EXERCISE GOAL –
In this exercise, restate the listing word for word.

RAW DATA –
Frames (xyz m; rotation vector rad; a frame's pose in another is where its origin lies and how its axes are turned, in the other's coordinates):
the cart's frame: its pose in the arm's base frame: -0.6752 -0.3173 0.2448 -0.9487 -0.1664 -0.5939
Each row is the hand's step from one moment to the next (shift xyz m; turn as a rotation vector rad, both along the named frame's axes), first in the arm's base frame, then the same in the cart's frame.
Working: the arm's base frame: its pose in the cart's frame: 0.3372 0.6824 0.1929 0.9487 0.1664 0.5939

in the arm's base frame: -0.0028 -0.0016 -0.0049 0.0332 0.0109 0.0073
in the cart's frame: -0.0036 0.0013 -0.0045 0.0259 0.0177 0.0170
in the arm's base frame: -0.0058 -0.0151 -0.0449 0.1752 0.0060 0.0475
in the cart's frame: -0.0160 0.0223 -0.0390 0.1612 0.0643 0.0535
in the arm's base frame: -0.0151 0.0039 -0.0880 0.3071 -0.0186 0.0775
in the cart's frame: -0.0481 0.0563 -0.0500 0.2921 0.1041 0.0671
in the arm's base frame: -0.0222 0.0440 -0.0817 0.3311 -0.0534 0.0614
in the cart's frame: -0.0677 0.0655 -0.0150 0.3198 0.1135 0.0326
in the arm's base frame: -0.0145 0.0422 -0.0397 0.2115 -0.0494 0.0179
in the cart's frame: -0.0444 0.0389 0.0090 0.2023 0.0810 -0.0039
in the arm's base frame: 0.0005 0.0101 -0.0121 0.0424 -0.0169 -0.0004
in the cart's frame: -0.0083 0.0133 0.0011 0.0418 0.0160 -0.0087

EXERCISE SOLUTION –
Frames (xyz m; rotation vector rad; a frame's pose in another is where its origin lies and how its axes are turned, in the other's coordinates):
the cart's frame: its pose in the arm's base frame: -0.6752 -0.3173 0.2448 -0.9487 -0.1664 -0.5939
Each row is the hand's step from one moment to the next (shift xyz m; turn as a rotation vector rad, both along the named frame's axes), first in the arm's base frame, then the same in the cart's frame.
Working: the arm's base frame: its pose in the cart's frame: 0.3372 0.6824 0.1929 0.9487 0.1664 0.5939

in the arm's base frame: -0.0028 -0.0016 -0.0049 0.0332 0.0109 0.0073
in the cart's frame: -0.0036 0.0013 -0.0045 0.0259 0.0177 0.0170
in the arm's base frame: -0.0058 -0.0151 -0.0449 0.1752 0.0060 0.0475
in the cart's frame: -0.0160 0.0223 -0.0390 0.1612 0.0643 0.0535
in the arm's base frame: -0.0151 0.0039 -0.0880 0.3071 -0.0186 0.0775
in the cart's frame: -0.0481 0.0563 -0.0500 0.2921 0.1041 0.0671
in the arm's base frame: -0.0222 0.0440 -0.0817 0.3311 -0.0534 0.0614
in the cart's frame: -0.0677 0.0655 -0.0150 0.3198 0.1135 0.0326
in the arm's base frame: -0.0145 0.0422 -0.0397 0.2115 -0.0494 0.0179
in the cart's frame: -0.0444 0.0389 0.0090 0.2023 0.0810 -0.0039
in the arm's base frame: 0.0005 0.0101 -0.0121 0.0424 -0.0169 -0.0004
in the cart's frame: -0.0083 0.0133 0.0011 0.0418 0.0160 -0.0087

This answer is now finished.